_What you will do_
Find every line below with the string "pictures" and pick it out.

_Data shown_
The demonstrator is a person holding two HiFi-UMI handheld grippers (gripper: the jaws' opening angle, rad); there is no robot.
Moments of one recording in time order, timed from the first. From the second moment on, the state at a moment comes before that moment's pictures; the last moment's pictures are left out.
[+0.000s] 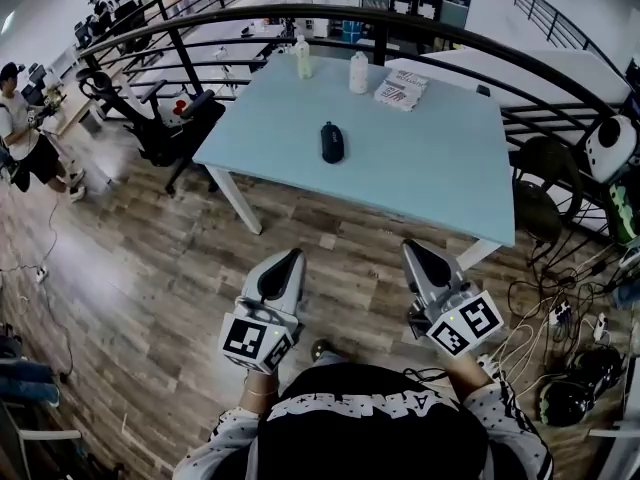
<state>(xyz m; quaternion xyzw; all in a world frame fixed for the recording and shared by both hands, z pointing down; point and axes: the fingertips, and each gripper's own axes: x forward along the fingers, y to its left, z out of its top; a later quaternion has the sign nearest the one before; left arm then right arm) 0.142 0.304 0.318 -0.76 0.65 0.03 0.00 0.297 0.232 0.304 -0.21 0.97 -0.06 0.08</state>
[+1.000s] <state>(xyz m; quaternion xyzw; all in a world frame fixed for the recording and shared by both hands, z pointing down) 0.005 0.245 0.333 -0.77 0.64 0.04 -0.04 0.177 0.166 0.319 -0.25 0.96 -0.08 0.06</state>
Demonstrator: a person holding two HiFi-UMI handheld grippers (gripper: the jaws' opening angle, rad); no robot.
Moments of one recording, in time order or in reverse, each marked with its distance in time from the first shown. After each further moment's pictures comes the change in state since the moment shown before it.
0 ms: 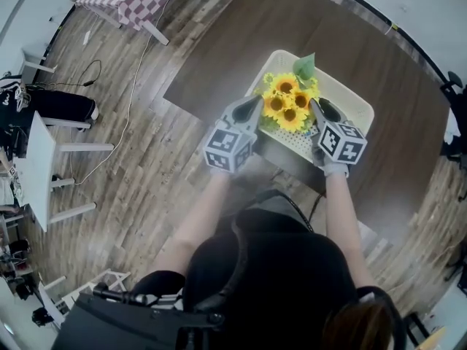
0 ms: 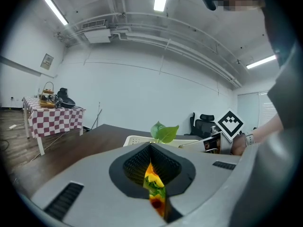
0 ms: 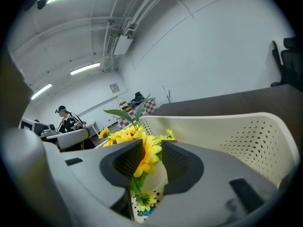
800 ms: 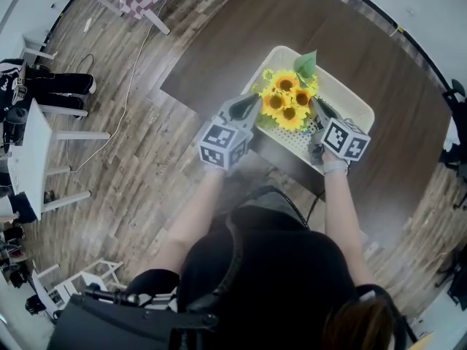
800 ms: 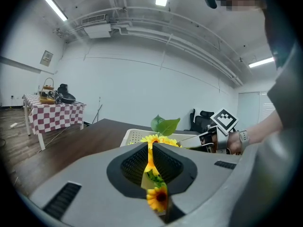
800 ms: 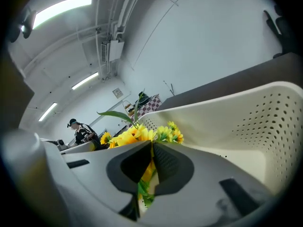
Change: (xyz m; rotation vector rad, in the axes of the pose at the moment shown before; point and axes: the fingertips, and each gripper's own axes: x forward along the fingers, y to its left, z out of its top) left arm 0.002 0.002 -0.011 -0.023 0.057 0.000; right arm 0.014 0.005 -0.006 0.174 0.040 0.146
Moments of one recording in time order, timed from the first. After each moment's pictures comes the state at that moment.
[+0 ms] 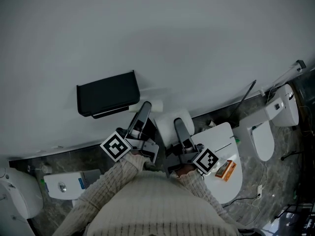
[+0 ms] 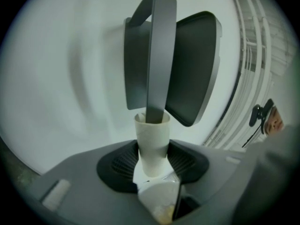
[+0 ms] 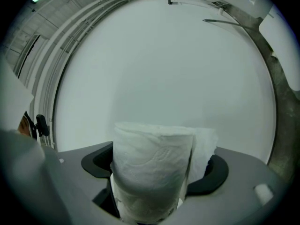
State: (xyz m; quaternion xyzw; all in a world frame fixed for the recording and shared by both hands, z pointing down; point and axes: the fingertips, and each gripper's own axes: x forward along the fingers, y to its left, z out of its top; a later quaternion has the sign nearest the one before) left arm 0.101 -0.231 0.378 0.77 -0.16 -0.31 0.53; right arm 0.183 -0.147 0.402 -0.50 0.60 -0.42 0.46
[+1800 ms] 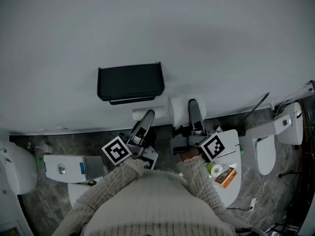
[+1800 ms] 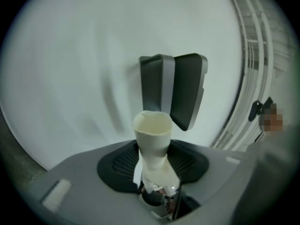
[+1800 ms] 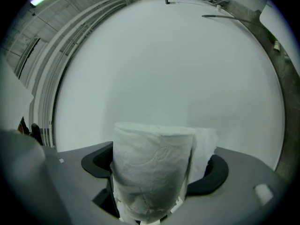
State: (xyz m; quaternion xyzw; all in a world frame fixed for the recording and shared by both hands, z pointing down) left arm 0.040 -0.203 0.412 0.76 -0.21 -0.30 0.54; right arm 0.181 -0.194 0.391 -0.49 0.60 -0.41 0.48
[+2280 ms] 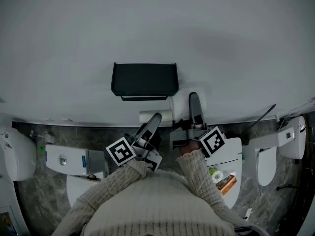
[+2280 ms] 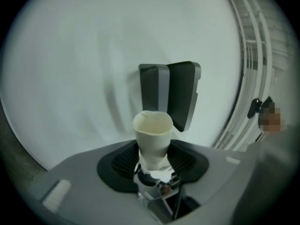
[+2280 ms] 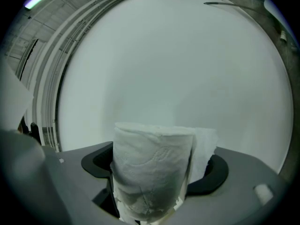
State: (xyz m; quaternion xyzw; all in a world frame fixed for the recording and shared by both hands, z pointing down) left arm 0.030 -0.197 0.412 0.75 -0.22 -0.31 0.53; right arm 0.154 -0.231 0.381 -0.46 0.63 -0.42 0.47
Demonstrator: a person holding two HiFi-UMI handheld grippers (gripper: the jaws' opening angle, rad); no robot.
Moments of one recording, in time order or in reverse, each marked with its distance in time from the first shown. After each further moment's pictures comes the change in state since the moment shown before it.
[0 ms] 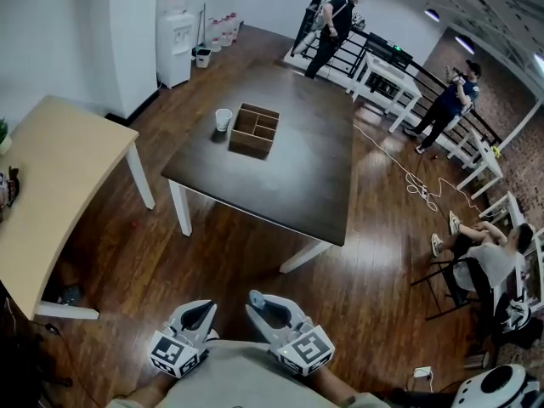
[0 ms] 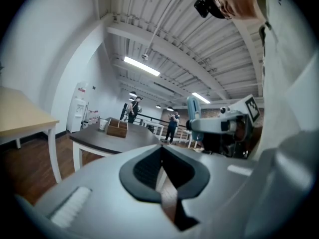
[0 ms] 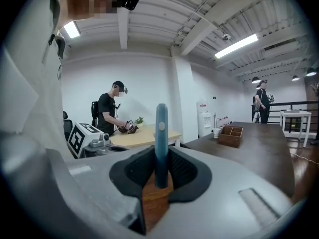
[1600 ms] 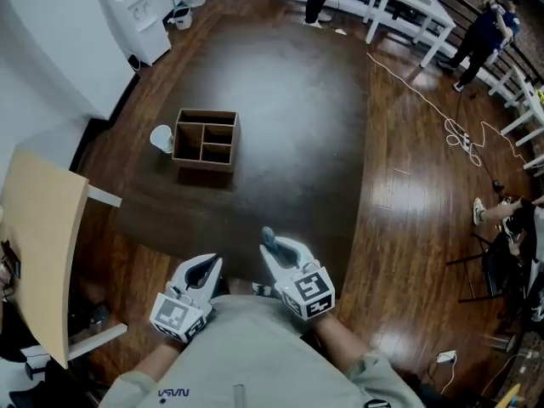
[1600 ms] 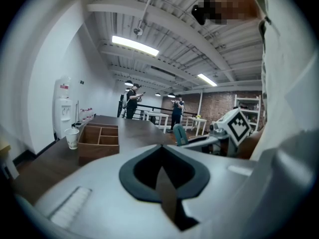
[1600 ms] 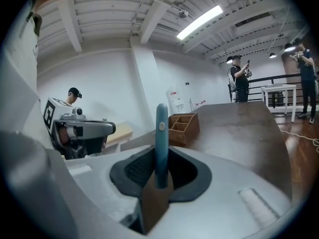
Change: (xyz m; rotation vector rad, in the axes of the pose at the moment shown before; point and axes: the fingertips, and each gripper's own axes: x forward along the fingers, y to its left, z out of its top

_Solution_
Moments of one recording in time order, timed from the first. From the second moment on, the state at a moment comes before that moment's pictures; the last moment's pictures are left out.
Moments of one recording, in time order or in reverse, each marked with its distance in time from the first shown. After each further moment's pictures comes the change in state since the moment shown before it.
Moments of one recording in time order, timed from the first. After each moment's pictures comes the state at that moment.
Moments of one recording, in time order or in reverse, each marked with its distance in time from the first shown. After each further moment's pictures comes the change in state since the moment shown before it.

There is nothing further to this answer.